Published online by Cambridge University Press:  20 January 2017

A. Keith Topinka
University of Alberta, Agricultural, Food and Nutritional Science, 410 Ag/Forestry Building, University of Alberta, Edmonton, AB T6G 2P5, Canada
Prem Kharbanda
Alberta Research Council, P.O. Bag 4000, Vegreville, AB T9C 1T4, Canada
Ralph Lange
Alberta Research Council, P.O. Bag 4000, Vegreville, AB T9C 1T4, Canada
Rong-Cai Yang
Alberta Agriculture, Food and Rural Development, Policy Secretariat, J. G. O'Donoghue Building, No. 300, 7000-113 Street, Edmonton, AB T6H 5T6, Canada
Linda M. Hall
Alberta Agriculture, Food and Rural Development, University of Alberta, Agricultural, Food and Nutritional Science, 410 Ag/Forestry Building, University of Alberta, Edmonton, AB T6G 2P5, Canada


A 4-year study was initiated in 1997 to provide canola producers with information on the consequences of various rotational intervals with the use of new disease and herbicide-resistant canola varieties. The study was conducted at three locations in Alberta, Canada (Ellerslie, Strathmore, and Warburg). At each location, four canola rotations were established: continuous canola, and canola seeded in 1 of 2, 3, or 4 years. Canola varieties included the conventional varieties ‘AC Excel’ and ‘Quantum’, the glyphosate-resistant variety ‘Quest’, imidazolinone-resistant ‘45A71’, and a glufosinate-resistant hybrid, ‘Invigor 2153’. In the fourth year of the study, when canola was grown in all treatments, weed densities, weed species diversity, and evenness were determined preseeding and before and after in-crop herbicide application. Canola yield was greatest in the northern ecoregions of the Boreal Transition (Warburg) and Aspen Parkland (Ellerslie), and lowest in the Moist Mixed Grassland ecoregion (Strathmore).
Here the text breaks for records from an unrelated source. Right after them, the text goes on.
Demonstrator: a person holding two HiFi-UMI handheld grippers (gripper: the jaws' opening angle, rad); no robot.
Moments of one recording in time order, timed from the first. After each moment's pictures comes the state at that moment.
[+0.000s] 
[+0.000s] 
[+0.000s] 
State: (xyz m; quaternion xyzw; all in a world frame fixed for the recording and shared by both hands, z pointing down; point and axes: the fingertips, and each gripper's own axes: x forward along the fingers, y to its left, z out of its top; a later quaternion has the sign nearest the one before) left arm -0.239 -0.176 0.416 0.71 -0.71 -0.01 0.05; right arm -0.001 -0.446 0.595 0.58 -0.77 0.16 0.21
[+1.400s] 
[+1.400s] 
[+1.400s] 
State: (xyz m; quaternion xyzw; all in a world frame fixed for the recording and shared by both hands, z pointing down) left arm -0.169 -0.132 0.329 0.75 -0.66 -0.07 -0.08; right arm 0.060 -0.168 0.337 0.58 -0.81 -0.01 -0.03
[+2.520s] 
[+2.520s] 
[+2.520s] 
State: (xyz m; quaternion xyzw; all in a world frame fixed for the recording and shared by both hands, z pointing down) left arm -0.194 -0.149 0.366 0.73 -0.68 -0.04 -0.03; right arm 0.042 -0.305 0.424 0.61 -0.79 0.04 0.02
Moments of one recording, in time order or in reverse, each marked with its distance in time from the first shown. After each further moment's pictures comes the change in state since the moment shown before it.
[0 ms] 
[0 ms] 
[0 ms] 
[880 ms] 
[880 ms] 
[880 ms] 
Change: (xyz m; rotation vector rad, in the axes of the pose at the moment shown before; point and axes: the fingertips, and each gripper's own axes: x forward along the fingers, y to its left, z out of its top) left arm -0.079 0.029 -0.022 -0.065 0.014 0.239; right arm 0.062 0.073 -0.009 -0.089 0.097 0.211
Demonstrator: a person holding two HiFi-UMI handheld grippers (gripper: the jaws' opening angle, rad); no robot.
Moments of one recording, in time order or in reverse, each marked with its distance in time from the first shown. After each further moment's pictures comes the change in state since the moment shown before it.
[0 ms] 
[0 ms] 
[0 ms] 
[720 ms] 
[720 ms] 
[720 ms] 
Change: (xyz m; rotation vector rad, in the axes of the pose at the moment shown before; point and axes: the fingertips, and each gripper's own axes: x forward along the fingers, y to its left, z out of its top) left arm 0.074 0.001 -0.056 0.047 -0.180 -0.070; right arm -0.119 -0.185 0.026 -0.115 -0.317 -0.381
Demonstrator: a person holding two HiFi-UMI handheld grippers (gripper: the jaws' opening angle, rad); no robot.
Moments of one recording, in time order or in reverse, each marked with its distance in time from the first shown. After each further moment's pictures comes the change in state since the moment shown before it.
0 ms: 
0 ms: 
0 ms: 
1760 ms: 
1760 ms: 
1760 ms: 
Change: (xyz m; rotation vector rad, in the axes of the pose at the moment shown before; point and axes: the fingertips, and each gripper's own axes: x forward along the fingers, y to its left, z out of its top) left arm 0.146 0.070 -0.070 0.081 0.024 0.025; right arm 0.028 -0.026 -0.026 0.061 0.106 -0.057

Weed populations increased and population diversity decreased and became less even where rotations were less diverse; in continuous canola and in the 1-in-4–year rotation. As expected, weed densities increased in poorly competitive, conventional canola varieties compared to herbicide-resistant varieties sprayed with their broader-spectrum herbicides. Where weed densities were high, variety/herbicide system became a critical factor affecting crop yield. Under these conditions, the herbicide-resistant varieties ‘Quest’ and ‘Invigor 2153’ typically outyielded the conventional varieties of ‘AC Excel’ and ‘Quantum’. Canola yield was highest when grown in a 1-in-3– or a 1-in-4–year rotation, although the 1-in-3–year rotation generally had lower weed densities, and allowed high-value canola to be grown more frequently in rotation.